= Fiji Intelligence Services =

The Fiji Intelligence Services (FIS) is a former intelligence agency of the Republic of the Fiji Islands. Its official purpose is "to handle national security matters".

It was established in 1988 by the government of Sitiveni Rabuka, which had come to power in a military coup in 1987. Describing it ten years later, Rabuka said: "We had to set up an intelligence unit that would incorporate both criminal and military intelligence, and in fact they recruited from both the police and the army for the Fiji Intelligence Services". The FIS was abolished in 1999 by Prime Minister Mahendra Chaudhry's government, and due to be revived in 2008 by the government of Commodore Voreqe Bainimarama, which had seized power in the 2006 military coup.
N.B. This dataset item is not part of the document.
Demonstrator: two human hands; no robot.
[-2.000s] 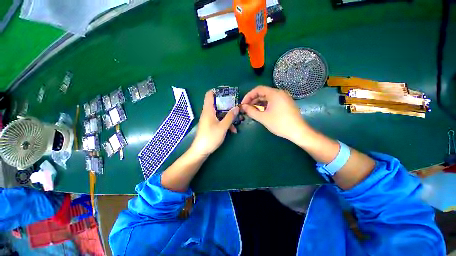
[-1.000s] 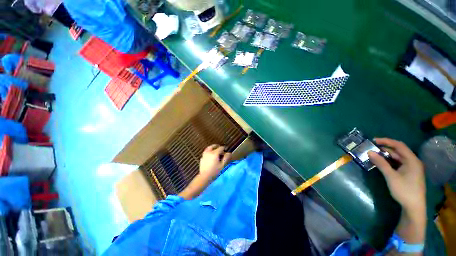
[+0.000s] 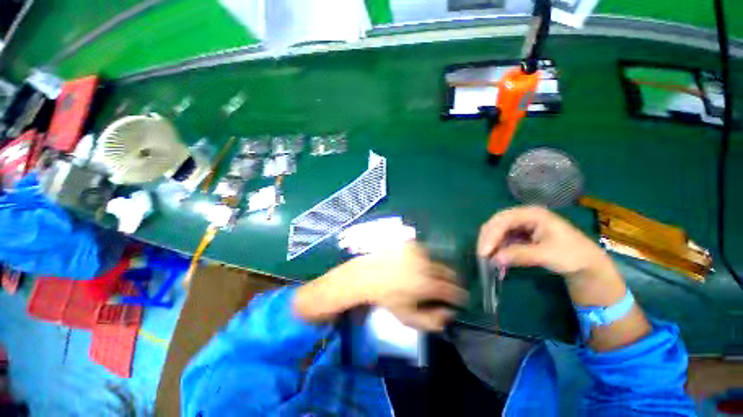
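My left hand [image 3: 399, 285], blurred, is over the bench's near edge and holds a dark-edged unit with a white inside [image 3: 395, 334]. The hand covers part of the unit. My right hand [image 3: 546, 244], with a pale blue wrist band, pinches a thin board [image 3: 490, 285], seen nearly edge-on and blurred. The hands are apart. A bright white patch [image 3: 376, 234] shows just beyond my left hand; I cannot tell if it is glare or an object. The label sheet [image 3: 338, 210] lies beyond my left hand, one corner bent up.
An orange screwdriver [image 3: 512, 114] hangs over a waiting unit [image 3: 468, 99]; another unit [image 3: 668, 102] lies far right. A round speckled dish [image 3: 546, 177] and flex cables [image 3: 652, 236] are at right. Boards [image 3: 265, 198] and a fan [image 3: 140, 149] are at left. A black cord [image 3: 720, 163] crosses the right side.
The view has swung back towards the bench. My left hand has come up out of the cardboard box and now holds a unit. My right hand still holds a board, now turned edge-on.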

The Bainimarama government announced that the FIS was being reestablished so as to "ensure a safe and secured Fiji from increasing terrorism threats", citing "the events of 9/11 in 2001 in the United States and recently in Bali", and more generally "rising terrorism worldwide".
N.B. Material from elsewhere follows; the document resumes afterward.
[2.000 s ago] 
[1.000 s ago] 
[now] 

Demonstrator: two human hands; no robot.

Rabuka criticised the revival of the FIS in 2008, describing it as unnecessary, and hypothesised that its intended purpose was "perhaps keeping an eye out on what Australia and New Zealand are doing". Ousted Opposition leader Mick Beddoes was highly critical, stating that the FIS' revival might lead Fiji towards being a "police state". He expressed the view that it would "invade people's privacy and intrude on innocent people in the name of intelligence gathering", and that the funds put into a "spy network" would best be used on "heath, housing, water supply and road maintenance".
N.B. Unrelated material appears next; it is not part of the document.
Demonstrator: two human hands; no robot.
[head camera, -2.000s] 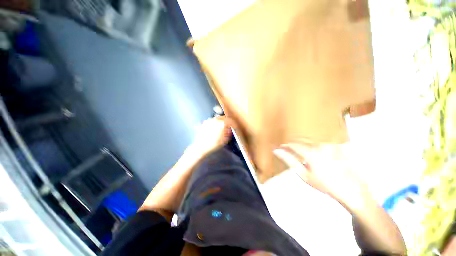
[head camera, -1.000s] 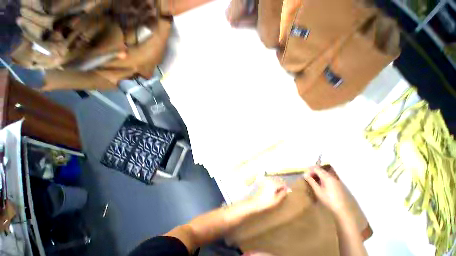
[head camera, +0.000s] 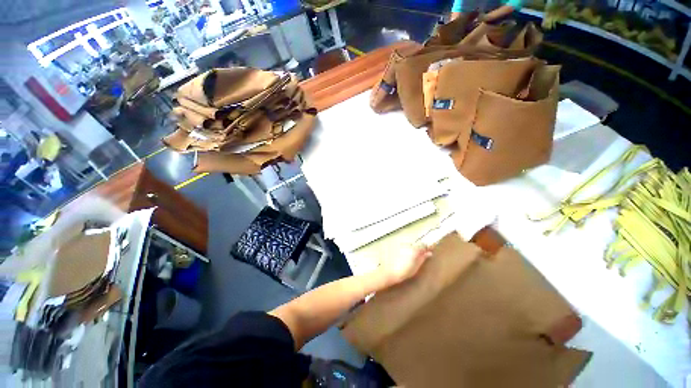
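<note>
A large brown bag panel (head camera: 462, 311) lies in front of me at the table edge and partly overhangs it. It has cut-out corners and darker reddish-brown patches at its top and right corners. My left hand (head camera: 405, 267) holds the panel's upper left edge, with the fingers closed at the rim. My right hand is not visible. White sheets and a pale yellow sheet (head camera: 394, 236) lie just beyond the panel.
Brown bags with dark tabs (head camera: 508, 136) stand at the far end of the white table. Yellow-green strips (head camera: 659, 227) lie at right. A floppy brown pile (head camera: 235, 121) stands beyond the table's left side. A stool with a patterned cushion (head camera: 271, 241) is at left.
The view has swung up and left, showing more of the workshop. The panel now extends further right in view. My right hand, seen on the panel's edge before, has gone from view.
</note>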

By early 2010, the FIS had not yet been revived, and the Bainimarama government announced it would create a National Intelligence Agency to replace it. This new Agency would have "similar functions" to the FIS. It would protect Fiji's borders and "protect Fiji against the increasing global threat of terrorism". The Minister of Defence, Ratu Epeli Ganilau, however, added in May 2010 that the NIA would not be a "spy organisation", and that it would be "totally different" from the FIS: It would merely "strengthen the assessment and national security capability and co-ordination of the Ministry of Defence as the ministry responsible to (sic) the national security".

The FIS' director during the 1990s was Metuisela Mua, who was later convicted and jailed for his participation in the 2000 coup.